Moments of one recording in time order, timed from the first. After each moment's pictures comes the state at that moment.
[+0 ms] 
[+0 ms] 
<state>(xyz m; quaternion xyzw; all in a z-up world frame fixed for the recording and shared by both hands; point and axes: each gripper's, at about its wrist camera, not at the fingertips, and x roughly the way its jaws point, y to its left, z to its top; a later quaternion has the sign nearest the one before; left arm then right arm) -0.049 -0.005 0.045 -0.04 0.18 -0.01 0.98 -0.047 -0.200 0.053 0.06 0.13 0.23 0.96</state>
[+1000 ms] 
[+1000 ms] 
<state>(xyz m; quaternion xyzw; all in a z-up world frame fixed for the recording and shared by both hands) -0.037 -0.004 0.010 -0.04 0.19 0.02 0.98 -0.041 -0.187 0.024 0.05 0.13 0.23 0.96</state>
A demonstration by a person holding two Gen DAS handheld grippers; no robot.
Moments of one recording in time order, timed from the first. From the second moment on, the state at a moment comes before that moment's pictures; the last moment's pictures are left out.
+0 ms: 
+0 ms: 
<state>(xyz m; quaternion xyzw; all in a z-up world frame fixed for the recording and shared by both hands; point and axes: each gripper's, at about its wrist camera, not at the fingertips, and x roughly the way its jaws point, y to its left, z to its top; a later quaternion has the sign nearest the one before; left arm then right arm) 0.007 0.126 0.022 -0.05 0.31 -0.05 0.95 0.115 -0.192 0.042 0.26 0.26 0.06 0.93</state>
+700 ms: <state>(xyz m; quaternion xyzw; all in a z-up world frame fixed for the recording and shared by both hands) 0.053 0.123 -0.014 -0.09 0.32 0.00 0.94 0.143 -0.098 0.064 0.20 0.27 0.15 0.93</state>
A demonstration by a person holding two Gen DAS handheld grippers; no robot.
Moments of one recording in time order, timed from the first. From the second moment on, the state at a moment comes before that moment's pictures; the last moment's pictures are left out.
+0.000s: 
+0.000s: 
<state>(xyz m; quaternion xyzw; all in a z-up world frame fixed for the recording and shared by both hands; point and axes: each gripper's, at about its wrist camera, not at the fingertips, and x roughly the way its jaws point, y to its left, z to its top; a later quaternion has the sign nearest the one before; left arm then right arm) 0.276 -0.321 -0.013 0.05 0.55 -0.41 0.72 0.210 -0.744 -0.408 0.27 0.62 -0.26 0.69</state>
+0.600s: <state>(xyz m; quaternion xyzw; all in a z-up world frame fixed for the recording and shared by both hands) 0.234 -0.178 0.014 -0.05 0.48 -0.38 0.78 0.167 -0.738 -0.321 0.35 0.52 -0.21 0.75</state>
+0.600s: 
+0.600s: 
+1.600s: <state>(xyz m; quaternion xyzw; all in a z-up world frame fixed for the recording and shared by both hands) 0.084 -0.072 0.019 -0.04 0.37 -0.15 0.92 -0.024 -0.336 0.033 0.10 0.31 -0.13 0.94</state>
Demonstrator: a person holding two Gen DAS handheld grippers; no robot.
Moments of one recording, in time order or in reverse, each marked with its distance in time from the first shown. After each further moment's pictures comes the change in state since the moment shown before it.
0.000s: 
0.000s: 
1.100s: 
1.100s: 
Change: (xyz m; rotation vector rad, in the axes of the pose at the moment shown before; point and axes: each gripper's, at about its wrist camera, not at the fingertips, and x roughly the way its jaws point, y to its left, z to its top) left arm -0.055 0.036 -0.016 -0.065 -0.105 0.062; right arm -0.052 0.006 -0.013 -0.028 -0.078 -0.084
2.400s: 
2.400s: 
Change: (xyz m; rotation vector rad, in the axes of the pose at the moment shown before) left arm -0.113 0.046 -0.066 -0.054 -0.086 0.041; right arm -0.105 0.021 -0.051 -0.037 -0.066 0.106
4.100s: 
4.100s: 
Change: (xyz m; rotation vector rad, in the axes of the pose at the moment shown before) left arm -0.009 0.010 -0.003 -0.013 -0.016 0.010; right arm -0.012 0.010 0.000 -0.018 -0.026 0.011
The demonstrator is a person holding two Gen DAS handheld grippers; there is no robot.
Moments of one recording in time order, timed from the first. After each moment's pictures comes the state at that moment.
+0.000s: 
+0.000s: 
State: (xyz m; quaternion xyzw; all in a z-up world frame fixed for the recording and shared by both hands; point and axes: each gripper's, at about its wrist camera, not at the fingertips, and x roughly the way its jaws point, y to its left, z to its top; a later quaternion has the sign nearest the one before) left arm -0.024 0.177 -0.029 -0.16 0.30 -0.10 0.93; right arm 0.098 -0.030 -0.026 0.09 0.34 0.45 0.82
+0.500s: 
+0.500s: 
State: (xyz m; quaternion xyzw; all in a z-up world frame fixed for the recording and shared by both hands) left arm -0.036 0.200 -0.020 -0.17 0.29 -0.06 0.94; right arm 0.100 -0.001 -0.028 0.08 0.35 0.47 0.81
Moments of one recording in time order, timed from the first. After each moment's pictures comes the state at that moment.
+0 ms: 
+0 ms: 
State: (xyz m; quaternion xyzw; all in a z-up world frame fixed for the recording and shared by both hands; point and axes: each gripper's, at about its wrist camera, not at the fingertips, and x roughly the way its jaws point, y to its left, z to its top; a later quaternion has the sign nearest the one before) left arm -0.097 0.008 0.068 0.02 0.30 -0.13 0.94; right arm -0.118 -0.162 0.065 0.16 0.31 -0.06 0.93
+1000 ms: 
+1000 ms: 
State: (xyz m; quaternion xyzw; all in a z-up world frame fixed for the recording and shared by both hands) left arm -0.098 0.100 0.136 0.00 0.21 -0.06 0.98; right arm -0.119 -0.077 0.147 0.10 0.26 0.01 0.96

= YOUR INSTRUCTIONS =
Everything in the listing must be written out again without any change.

= YOUR SOLUTION =
Moments of one recording in time order, timed from the first. After each moment's pictures comes the state at that moment.
[+0 ms] 
[+0 ms] 
<state>(xyz m; quaternion xyzw; all in a z-up world frame fixed for the recording and shared by both hands; point and axes: each gripper's, at about its wrist camera, not at the fingertips, and x roughly the way its jaws point, y to its left, z to its top; a later quaternion has the sign nearest the one before; left arm then right arm) -0.049 -0.005 0.045 -0.04 0.18 -0.01 0.98 -0.047 -0.200 0.053 0.06 0.13 0.23 0.96</state>
[+1000 ms] 
[+1000 ms] 
<state>(xyz m; quaternion xyzw; all in a z-up world frame fixed for the recording and shared by both hands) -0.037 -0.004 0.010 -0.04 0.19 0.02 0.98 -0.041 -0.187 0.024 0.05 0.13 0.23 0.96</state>
A demonstration by a person holding two Gen DAS handheld grippers; no robot.
Moments of one recording in time order, timed from the first. From the second moment on, the state at a moment comes before that moment's pictures; the last moment's pictures are left out.
+0 ms: 
+0 ms: 
<state>(xyz m; quaternion xyzw; all in a z-up world frame fixed for the recording and shared by both hands; point and axes: each gripper's, at about its wrist camera, not at the fingertips, and x roughly the way its jaws point, y to its left, z to its top; a later quaternion has the sign nearest the one before; left arm then right arm) 0.007 0.126 0.022 -0.05 0.31 -0.05 0.95 0.115 -0.192 0.042 0.26 0.26 0.06 0.93</state>
+700 ms: <state>(xyz m; quaternion xyzw; all in a z-up world frame fixed for the recording and shared by both hands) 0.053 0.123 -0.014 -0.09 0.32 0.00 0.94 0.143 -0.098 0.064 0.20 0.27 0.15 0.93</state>
A demonstration by a person holding two Gen DAS handheld grippers; no robot.
Moments of one recording in time order, timed from the first. From the second moment on, the state at a moment comes before that moment's pictures; the last moment's pictures are left out.
+0.000s: 
+0.000s: 
<state>(xyz m; quaternion xyzw; all in a z-up world frame fixed for the recording and shared by both hands; point and axes: each gripper's, at about its wrist camera, not at the fingertips, and x roughly the way its jaws point, y to its left, z to its top; a later quaternion has the sign nearest the one before; left arm then right arm) 0.276 -0.321 -0.013 0.05 0.55 -0.41 0.72 0.210 -0.744 -0.408 0.27 0.62 -0.26 0.69</state>
+0.600s: <state>(xyz m; quaternion xyzw; all in a z-up world frame fixed for the recording and shared by both hands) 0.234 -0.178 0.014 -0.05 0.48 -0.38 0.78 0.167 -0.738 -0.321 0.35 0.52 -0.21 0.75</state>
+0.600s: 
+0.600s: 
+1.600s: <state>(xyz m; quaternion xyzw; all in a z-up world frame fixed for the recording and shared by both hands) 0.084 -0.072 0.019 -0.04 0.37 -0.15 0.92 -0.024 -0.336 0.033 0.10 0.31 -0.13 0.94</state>
Demonstrator: a person holding two Gen DAS handheld grippers; no robot.
Moments of one recording, in time order or in reverse, each marked with its distance in time from the first shown. After each further moment's pictures comes the change in state since the moment shown before it.
0.000s: 
0.000s: 
1.100s: 
1.100s: 
Change: (xyz m; rotation vector rad, in the axes of the pose at the moment shown before; point and axes: each gripper's, at about its wrist camera, not at the fingertips, and x roughly the way its jaws point, y to its left, z to its top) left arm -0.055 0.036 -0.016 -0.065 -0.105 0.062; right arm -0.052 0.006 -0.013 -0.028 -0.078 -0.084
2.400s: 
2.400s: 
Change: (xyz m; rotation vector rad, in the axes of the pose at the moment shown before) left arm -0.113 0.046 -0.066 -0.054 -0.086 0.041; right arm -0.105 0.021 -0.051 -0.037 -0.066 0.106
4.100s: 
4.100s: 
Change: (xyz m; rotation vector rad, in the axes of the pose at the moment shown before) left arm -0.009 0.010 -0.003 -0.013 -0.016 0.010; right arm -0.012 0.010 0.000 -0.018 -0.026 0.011
The demonstrator is a person holding two Gen DAS handheld grippers; there is no robot.
Moments of one recording in time order, timed from the first. After each moment's pictures comes the state at that moment.
+0.000s: 
+0.000s: 
State: (xyz m; quaternion xyzw; all in a z-up world frame fixed for the recording and shared by both hands; point and axes: each gripper's, at about its wrist camera, not at the fingertips, and x roughly the way its jaws point, y to its left, z to its top; a later quaternion has the sign nearest the one before) left arm -0.024 0.177 -0.029 -0.16 0.30 -0.10 0.93; right arm 0.098 -0.030 -0.026 0.09 0.34 0.45 0.82
+0.500s: 
+0.500s: 
State: (xyz m; quaternion xyzw; all in a z-up world frame fixed for the recording and shared by both hands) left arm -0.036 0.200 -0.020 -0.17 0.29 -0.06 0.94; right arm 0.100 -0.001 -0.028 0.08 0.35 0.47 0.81
Moments of one recording in time order, timed from the first. After each moment's pictures comes the state at that moment.
+0 ms: 
+0 ms: 
State: (xyz m; quaternion xyzw; all in a z-up world frame fixed for the recording and shared by both hands; point and axes: each gripper's, at about its wrist camera, not at the fingertips, and x roughly the way its jaws point, y to its left, z to its top; a later quaternion has the sign nearest the one before) left arm -0.097 0.008 0.068 0.02 0.30 -0.13 0.94; right arm -0.118 -0.162 0.065 0.16 0.31 -0.06 0.93
+1000 ms: 
+1000 ms: 
State: (xyz m; quaternion xyzw; all in a z-up world frame fixed for the recording and shared by both hands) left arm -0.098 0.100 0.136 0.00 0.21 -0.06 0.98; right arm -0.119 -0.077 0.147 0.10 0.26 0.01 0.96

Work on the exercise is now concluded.